Introducing new students to the library and its resources during the first hectic weeks at university can pose a considerable challenge. We have to compete with many other kinds of introductory activities, making new friends, becoming acquainted with the subject, not to mention all the parties and social functions arranged for new students.
The traditional lecture, or showing large groups of tired students around the library just wasn't working. So, a few years ago, we started to think about radical new ways of introducing students to the library. We hit upon the idea of arranging a treasure hunt.
Students working in small groups have to carry out various tasks at different stations in different libraries. When each task has been successfully completed, a verbal report is made to the librarian at that library, and students can ask questions, before going on to the next task. By carrying out actual tasks, the students become familiar with the important aspects of library resources; learning by doing and having fun at the same time.

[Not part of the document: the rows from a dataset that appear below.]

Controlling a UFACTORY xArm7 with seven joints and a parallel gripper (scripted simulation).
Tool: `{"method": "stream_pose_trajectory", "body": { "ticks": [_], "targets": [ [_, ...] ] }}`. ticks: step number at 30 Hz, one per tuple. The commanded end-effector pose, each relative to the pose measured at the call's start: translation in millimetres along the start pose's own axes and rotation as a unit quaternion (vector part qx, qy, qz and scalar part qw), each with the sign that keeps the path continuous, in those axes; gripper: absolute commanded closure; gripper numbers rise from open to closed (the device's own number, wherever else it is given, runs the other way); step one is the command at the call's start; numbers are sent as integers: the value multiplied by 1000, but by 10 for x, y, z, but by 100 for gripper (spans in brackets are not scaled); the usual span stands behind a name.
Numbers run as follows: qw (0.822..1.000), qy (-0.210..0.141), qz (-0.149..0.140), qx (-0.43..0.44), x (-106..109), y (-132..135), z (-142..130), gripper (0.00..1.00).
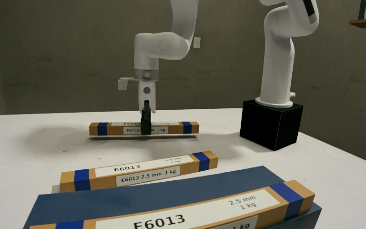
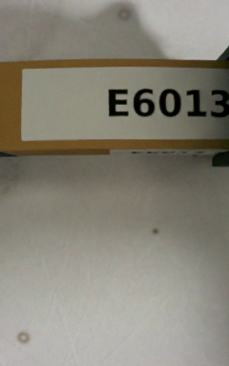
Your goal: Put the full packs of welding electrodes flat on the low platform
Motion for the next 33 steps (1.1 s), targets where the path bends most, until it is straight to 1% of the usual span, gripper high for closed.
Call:
{"method": "stream_pose_trajectory", "body": {
  "ticks": [1, 6, 11, 33],
  "targets": [
    [1000, 2, -1, 0, 101, 6, 19, 65],
    [1000, 2, -1, 0, 231, 5, 18, 65],
    [1000, 2, -1, 0, 298, 5, 18, 65],
    [1000, 2, -1, 0, 308, 5, 18, 65]
  ]
}}
Point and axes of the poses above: the point where the finger pads meet when closed, its own x axis back along the fingers, its own y axis across the jaws, z = x × y, the point moved 2 cm from there along x, back along the fingers, and after that the axes turned 6 degrees about x, right-handed, at the moved point
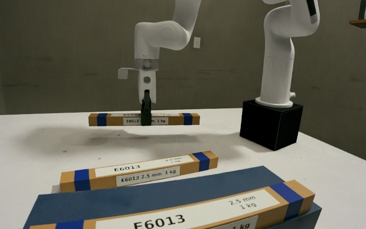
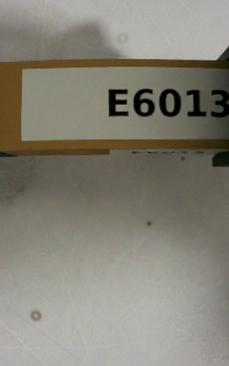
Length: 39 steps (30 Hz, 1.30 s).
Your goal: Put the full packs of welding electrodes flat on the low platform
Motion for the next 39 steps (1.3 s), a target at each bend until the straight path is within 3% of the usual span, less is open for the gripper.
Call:
{"method": "stream_pose_trajectory", "body": {
  "ticks": [1, 8, 24, 39],
  "targets": [
    [1000, 2, -1, 0, 15, 5, 19, 65],
    [1000, 2, -1, 0, 77, 5, 19, 65],
    [1000, 2, -1, 0, 494, 5, 17, 65],
    [1000, 2, -1, 0, 521, 5, 16, 65]
  ]
}}
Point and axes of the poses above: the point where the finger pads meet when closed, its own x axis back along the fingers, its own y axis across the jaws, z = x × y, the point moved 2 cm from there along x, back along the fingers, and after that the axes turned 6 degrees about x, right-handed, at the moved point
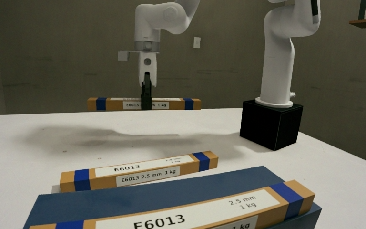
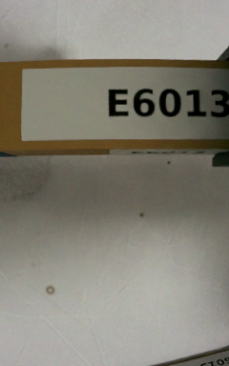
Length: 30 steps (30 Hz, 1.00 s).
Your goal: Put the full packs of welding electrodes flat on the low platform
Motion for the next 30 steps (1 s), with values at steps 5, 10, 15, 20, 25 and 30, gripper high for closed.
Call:
{"method": "stream_pose_trajectory", "body": {
  "ticks": [5, 10, 15, 20, 25, 30],
  "targets": [
    [1000, 3, -1, 22, 19, 2, 20, 65],
    [998, 3, -1, 56, 23, -2, 21, 65],
    [998, 3, -1, 56, 23, -2, 21, 65],
    [998, 3, -1, 56, 23, -2, 21, 65],
    [998, 3, -1, 56, 23, -2, 21, 65],
    [998, 3, -1, 56, 23, -3, 21, 65]
  ]
}}
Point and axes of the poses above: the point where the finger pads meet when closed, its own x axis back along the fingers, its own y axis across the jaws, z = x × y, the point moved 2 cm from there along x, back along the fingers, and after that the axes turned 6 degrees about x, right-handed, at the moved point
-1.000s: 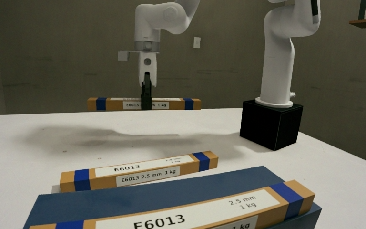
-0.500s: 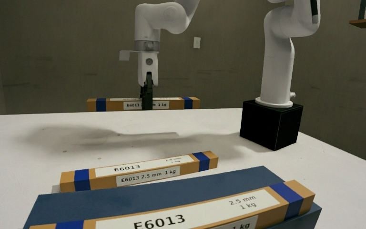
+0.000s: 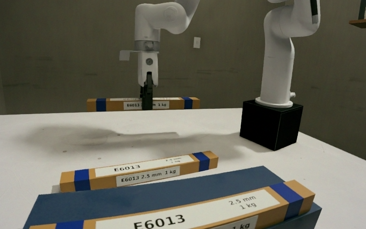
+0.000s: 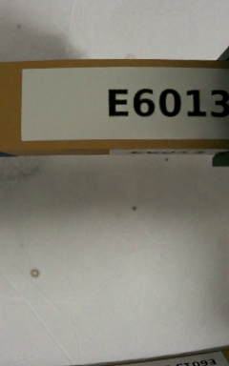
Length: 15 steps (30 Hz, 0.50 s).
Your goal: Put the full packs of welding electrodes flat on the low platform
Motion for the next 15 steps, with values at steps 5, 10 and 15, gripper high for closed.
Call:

The "treasure" at the end of the hunt was an apple, a sweet, a pencil, a small LED flashlight and information brochures about the library and the master programme in physics.
One of the decisive factors in the success of this activity was the cooperation of lecturers, who integrated it into their introductory programme. It also had high status, as it was a compulsory activity, thanks to the commitment and understanding of lecturers.

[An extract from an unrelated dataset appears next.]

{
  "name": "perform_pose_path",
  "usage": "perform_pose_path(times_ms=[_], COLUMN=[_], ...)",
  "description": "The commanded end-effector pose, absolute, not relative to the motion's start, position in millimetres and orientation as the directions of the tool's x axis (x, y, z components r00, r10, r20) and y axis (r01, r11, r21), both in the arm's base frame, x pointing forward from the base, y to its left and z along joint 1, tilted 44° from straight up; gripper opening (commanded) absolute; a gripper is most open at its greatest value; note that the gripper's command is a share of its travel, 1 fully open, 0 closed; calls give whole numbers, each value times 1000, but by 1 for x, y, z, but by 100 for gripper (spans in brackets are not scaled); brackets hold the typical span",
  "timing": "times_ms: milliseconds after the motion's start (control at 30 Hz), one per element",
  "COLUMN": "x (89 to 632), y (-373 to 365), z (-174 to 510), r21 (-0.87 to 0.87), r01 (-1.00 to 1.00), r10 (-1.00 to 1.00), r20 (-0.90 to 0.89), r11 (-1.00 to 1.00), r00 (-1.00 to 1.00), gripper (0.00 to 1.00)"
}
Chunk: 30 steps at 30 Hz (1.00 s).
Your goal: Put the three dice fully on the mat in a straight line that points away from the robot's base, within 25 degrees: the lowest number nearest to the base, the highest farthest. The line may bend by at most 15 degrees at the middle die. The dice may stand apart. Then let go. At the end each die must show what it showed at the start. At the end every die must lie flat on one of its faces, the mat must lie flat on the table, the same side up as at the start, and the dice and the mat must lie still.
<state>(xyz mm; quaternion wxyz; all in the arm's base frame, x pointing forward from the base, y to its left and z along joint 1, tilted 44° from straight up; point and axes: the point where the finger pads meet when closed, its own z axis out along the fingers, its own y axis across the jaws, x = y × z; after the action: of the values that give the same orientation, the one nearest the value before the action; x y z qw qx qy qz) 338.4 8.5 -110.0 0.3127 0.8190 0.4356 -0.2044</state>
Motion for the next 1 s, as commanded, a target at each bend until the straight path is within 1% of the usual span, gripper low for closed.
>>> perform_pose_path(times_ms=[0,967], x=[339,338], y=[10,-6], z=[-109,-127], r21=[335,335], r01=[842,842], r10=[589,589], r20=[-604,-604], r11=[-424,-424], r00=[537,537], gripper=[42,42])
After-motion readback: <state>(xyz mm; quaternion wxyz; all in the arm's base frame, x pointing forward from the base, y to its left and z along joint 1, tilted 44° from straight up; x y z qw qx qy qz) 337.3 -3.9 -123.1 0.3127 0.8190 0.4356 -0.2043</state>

The treasure hunt is important in the students' later studies as they know which library resources are available, and they recognise the librarians. This lowers the threshold for the further development of the students' information gathering skills.
The success of this activity in one of the subjects taught at the Department of Physics has led to the decision to make the library treasure hunt compulsory for all students at the Department, in both the Engineering Faculty and the Science Faculty.
We are now considering the further development of the library treasure hunt to make it more scalable, and to introduce digital aids, e.g. tablet computers.